3. After the page jumps, enter the model of the model and upload the pictures. Upload 5 photos of Taylor Swift here.Please note that the image needs to be a high-resolution frontal photo with a larger face ratio. The better the image quality, the better the training effect.

4. After uploading successfully, manually add English text descriptions after each image, or click "Add AI captions with Florence-2" to automatically generate text descriptions.

5. Scroll down to the bottom of the page, enter a Test prompt (for example: A person is drinking coffee), and click “Start training”.

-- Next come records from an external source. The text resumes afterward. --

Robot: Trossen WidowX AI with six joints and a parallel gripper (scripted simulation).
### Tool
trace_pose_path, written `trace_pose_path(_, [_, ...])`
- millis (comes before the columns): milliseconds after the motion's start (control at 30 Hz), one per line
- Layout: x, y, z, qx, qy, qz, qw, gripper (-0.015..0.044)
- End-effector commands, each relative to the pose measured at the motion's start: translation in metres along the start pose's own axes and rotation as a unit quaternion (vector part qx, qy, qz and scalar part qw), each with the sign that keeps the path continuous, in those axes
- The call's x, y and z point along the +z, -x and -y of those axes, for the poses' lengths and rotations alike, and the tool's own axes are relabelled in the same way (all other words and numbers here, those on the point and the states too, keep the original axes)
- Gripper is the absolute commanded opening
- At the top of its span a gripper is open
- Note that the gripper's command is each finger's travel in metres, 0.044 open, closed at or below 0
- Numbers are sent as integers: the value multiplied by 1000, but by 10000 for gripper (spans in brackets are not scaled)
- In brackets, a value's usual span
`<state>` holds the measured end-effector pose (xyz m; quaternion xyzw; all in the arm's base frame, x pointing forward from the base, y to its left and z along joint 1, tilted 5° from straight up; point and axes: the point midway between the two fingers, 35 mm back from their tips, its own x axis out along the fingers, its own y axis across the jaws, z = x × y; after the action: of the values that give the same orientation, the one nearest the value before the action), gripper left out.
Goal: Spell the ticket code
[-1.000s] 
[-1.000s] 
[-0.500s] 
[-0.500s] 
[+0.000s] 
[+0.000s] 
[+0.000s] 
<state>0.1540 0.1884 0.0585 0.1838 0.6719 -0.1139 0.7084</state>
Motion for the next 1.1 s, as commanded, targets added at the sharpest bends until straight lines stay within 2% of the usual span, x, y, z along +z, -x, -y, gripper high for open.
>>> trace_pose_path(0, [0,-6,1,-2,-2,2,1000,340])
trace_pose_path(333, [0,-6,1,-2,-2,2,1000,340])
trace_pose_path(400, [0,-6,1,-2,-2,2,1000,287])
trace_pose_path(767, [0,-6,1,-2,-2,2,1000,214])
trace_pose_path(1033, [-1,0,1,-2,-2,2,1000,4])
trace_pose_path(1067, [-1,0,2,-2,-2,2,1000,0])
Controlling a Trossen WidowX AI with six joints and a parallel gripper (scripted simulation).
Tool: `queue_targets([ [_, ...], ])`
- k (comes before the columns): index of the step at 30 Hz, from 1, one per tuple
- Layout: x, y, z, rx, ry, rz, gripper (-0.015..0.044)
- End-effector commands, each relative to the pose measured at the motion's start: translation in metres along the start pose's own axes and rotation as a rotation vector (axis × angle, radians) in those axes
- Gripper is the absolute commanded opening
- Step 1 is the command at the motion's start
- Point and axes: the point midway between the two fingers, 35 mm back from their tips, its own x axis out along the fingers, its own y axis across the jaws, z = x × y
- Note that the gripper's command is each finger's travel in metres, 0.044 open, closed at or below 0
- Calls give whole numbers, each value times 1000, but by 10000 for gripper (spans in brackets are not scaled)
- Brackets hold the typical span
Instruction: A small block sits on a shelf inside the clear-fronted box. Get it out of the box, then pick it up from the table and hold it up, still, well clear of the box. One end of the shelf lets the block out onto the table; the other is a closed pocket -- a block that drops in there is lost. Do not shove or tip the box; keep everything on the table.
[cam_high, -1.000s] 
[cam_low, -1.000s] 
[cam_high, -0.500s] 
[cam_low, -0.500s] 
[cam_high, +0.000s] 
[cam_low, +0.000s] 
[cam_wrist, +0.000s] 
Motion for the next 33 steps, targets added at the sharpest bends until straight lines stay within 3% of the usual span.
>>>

6. After waiting for a few minutes, we return to the terminal interface and can see the training progress bar. The training will be completed in about 40 minutes. When "Saved to output/taylor-swift/optimizer.pt" appears, it means that the training is complete.

7. In the "ai-toolkit" - "output" - "taylor swift" - "sample" file on the left, you can see the effect of our Test Prompt. If the effect is good, it proves that our model has been trained successfully.

8. After the model is trained, we need to shut down the training service to release GPU resources, return to the key interface just now, and press "Ctrl+C" to terminate the training.

9. Run "sh copy.sh", then run "sh dependencies.sh" to start ComfyUI, wait for 2 minutes, and open the API address on the right.

10. After the page jumps, select the trained model in "LoRA Loader", enter Prompt (for example: a person is drinking coffee) in "CLIP", and click "Add prompt word queue" to generate the image.